Guest lecturer Maribeth Clark of the New College of Florida presents "Whistling as Women's Work." Co-sponsored by the Department of Women's, Gender, and Sexuality Studies. This lecture is free and open to the public.
Whistling became a viable career for women in the United States in the last decades of the nineteenth century. Although forgotten today, these musicians provided a novel form of entertainment beginning around 1880, and performed in a variety of formal and informal locales, such as vaudeville stages, on Lyceum and Chautauqua circuits and platforms, and on the programs of women’s clubs. They were regularly discussed in newspapers, both as individuals and as a type - the "whistling girl" or "whistling woman." The most successful of these women had international careers, earning a living and enjoying an independent lifestyle, often teaching as well as performing. Whistling women also served as a subject through which the changing role of white middle class women in the U.S. was explored, as a woman’s whistling became a metaphor for women’s participation in the public sphere. As it was said, "whistling girls and hens that crow make their way wherever they go."

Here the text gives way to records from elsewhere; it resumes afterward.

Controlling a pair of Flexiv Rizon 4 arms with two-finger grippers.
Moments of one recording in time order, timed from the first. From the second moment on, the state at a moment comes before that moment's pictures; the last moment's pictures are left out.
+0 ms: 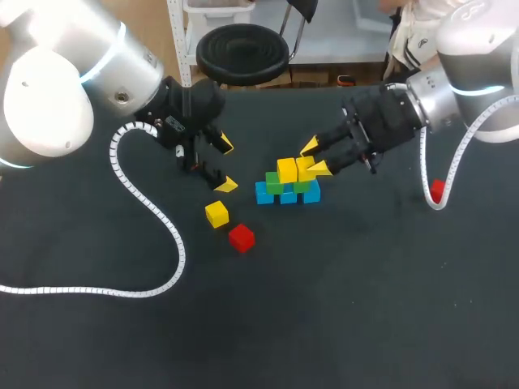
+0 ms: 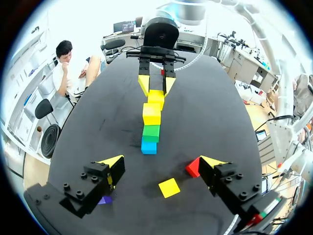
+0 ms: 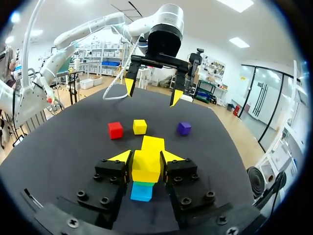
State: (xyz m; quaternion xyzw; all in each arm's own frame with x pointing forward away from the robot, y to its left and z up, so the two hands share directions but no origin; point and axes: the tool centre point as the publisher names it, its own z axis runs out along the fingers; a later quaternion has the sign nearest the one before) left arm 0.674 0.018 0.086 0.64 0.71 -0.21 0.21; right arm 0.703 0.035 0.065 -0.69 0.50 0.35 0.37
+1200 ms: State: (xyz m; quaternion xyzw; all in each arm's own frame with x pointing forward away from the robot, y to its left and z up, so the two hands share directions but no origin) left arm 0.674 0.018 0.086 0.64 0.71 -0.21 0.21; right arm 0.709 0.037 0.061 -0.69 0.50 0.36 0.37
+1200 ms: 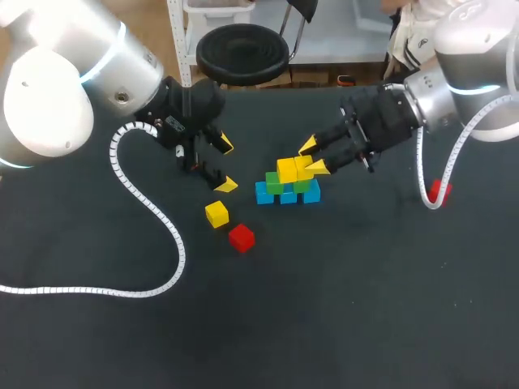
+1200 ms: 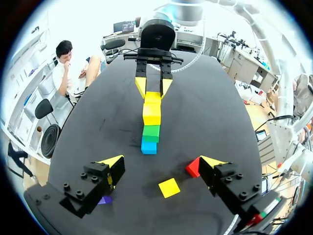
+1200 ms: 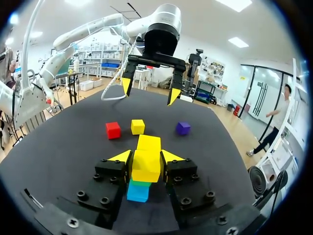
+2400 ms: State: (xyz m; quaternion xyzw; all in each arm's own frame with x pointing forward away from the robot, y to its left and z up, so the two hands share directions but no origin) left arm 0.674 0.018 0.086 0.64 0.71 -0.21 0.21; right arm 0.708 0.039 0.070 -0.69 0.49 0.37 0.38
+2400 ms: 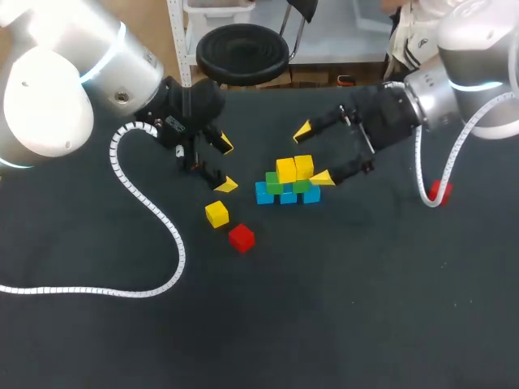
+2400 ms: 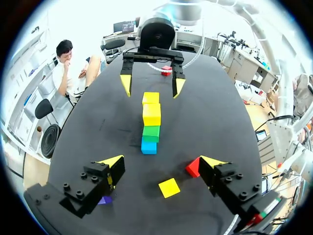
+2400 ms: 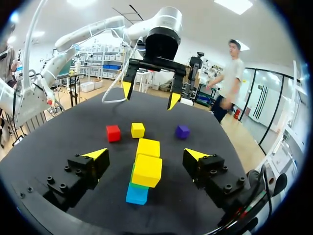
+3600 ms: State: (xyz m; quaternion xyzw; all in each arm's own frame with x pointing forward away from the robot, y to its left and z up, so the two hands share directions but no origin) left arm 0.674 0.018 0.086 0.64 0.71 -0.21 0.21; right arm 0.661 -0.006 0.109 -0.69 0.53 0.32 0.37
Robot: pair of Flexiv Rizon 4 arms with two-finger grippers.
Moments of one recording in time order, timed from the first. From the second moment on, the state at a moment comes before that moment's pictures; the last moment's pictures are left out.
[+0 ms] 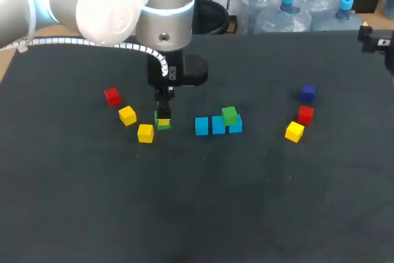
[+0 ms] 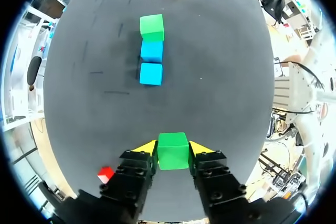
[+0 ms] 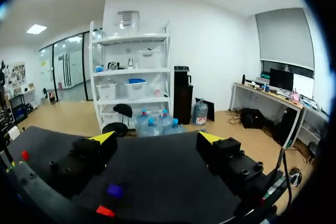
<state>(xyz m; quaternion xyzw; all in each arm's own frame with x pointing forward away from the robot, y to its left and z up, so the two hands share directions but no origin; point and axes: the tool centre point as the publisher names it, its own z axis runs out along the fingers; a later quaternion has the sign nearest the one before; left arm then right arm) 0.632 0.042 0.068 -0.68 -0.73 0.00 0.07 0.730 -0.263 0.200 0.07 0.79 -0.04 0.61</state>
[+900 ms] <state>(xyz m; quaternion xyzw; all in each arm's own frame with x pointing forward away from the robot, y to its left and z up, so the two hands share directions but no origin) 0.637 0.015 0.078 -0.69 -0.72 0.01 0.04 0.732 -0.255 0.201 0.08 0.78 -0.04 0.62</state>
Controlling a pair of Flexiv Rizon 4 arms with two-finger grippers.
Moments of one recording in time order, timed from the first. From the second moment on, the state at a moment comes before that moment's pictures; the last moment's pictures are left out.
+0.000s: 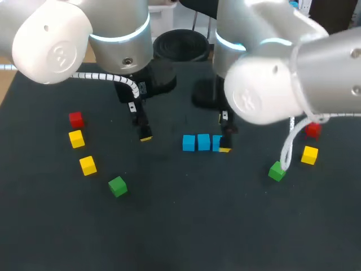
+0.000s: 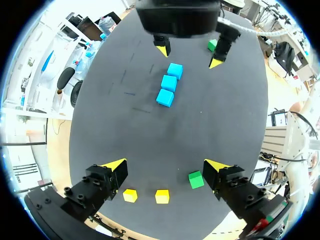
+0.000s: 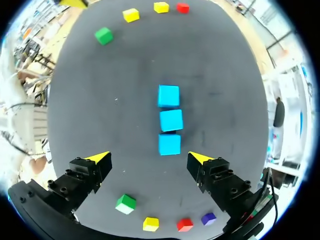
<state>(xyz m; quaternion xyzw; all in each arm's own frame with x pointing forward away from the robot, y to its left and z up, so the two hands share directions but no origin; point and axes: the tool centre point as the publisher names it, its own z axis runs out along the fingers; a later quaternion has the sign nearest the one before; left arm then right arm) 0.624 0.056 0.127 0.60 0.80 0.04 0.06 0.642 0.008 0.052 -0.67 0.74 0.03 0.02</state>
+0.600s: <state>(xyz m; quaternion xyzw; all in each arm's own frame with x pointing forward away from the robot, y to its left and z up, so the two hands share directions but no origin) 0.624 0.056 0.127 0.60 0.80 0.04 0.06 0.657 0.001 0.019 -0.68 0.73 0.00 0.08</state>
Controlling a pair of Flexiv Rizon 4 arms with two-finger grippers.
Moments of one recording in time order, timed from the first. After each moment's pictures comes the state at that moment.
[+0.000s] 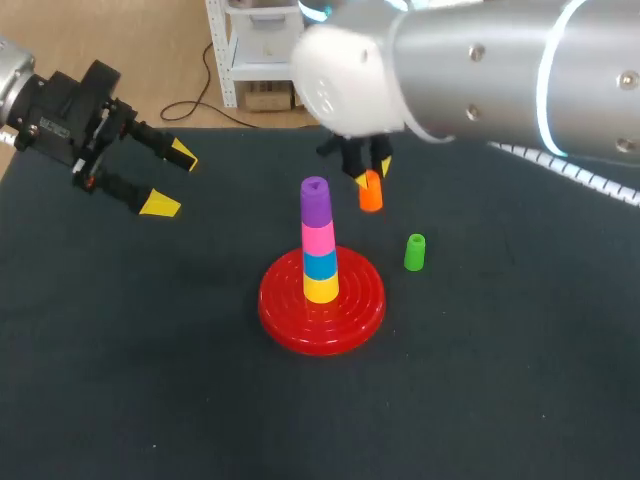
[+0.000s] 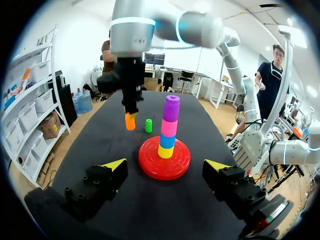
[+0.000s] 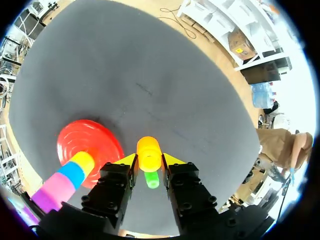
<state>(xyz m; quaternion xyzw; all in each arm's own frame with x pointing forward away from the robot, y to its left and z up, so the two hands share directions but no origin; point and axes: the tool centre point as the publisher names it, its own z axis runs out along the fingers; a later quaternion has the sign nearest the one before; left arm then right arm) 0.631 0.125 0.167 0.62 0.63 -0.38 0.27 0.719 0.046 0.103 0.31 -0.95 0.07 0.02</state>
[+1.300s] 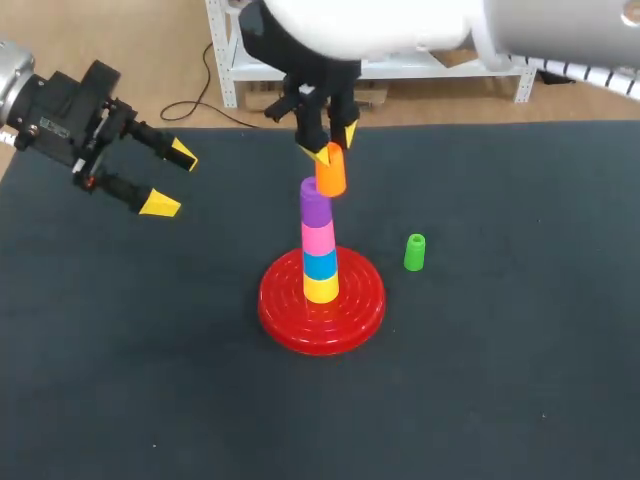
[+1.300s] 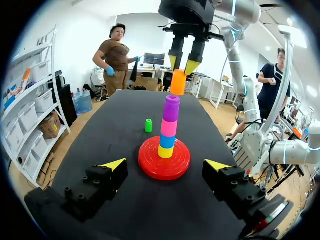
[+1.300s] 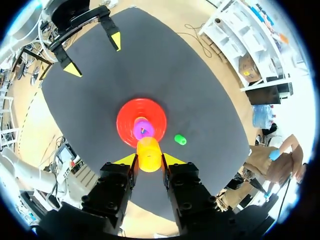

Maribeth Clark is associate professor of music at New College of Florida in Sarasota. She is writing a monograph on whistling as women’s work in the United States from 1880 to the era of Disney. In addition, she and Davinia Caddy (University of Auckland, NZ) are developing a collection of essays on dance and the musical canon. Her work has appeared in Journal of Musicology, 19th-Century Music, Musical Quarterly, Journal of the Society of American Music, and Journal of the American Musicological Society.
Musicology lectures are held Mondays 4:30-6 p.m. in the Music/Dance Library, Room 205, second floor of the 18th Avenue Library at 175 West 18th Ave., unless otherwise noted.